The Statistical and Physical Properties of the Low‐Redshift Lyα Forest Observed with theHubble Space Telescope/STIS

Abstract

We examine the Ly-alpha absorber population at z<0.3 detected in spectra of the QSOs PG0953+415 and H1821+643 taken with the Space Telescope Imaging Spectrograph aboard the Hubble Space Telescope. We compare their statistical properties to those in carefully-constructed mock quasar spectra drawn from a cosmological hydrodynamic simulation of a Lambda-CDM universe.
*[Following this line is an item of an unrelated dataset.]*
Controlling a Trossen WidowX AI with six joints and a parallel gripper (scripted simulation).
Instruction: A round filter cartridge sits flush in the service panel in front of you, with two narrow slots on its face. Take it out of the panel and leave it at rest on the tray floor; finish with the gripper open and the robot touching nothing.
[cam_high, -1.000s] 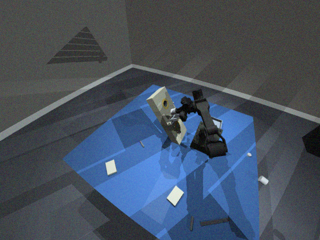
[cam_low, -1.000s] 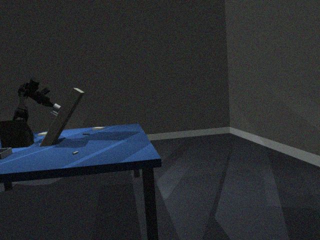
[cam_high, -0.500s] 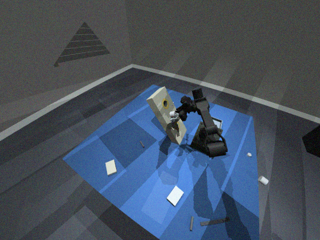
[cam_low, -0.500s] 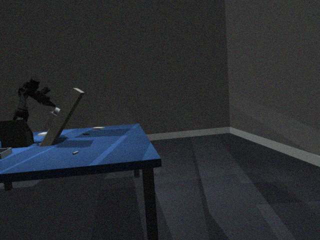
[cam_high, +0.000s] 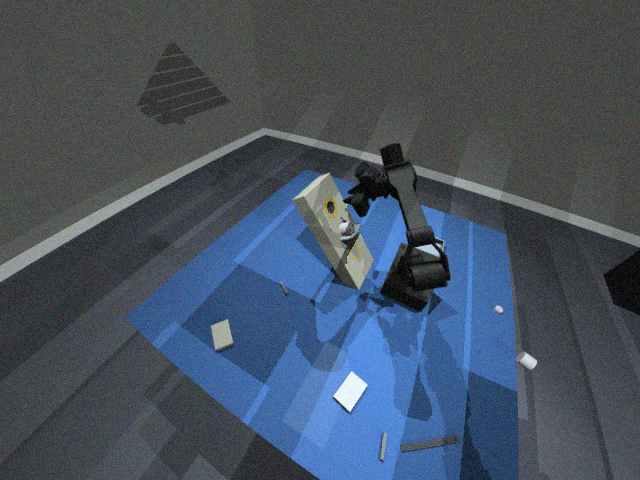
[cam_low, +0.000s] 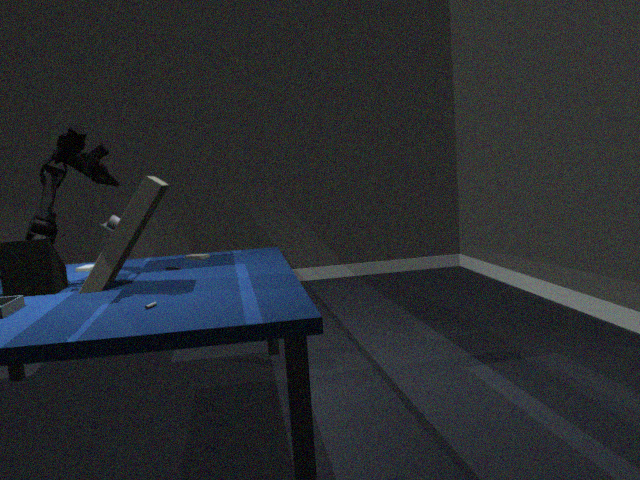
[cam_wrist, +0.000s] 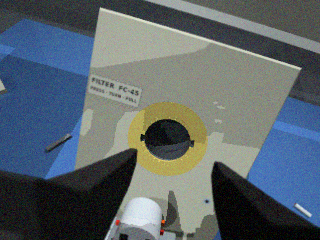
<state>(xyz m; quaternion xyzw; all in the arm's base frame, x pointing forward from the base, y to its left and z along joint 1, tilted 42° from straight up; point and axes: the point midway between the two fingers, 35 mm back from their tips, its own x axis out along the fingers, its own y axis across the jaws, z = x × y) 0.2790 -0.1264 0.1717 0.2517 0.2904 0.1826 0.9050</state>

We find very good agreement in the column density and b-parameter distributions, down to the smallest observable absorbers with N_HI\approx 10^{12.3} cm^-2. The observed absorber population is complete for N_HI\ga 10^{13} cm^-2, with a column density distribution slope of \beta=2.04\pm 0.23 and a median b-parameter of 21 km/s above this limit. The intergalactic gas giving rise to these weak absorbers is analogous to that at high redshift, located in diffuse large-scale structures that are highly photoionized by the metagalactic UV flux, though a greater number arise within shock-heated warm gas. The density, temperature, and column density of these absorbers follow similar relationships to those at high redshift, though with substantially larger scatter due to the shock-heated gas. The b-parameters typically have a significant contribution from thermal broadening, which facilitates a measurement of the low-z IGM temperature as traced by Ly-alpha absorbers. From our simulation we estimate T_IGM\sim 5000 K, with an upper limit of 10^4 K, at the mean density. The agreement in predicted and observed amplitude of the column density distributions allows us to measure the HI photoionization rate at z=0.17 to be 10^{-13.3\pm 0.7} s^{-1} (estimated modeling uncertainty), close to predictions based on quasar properties.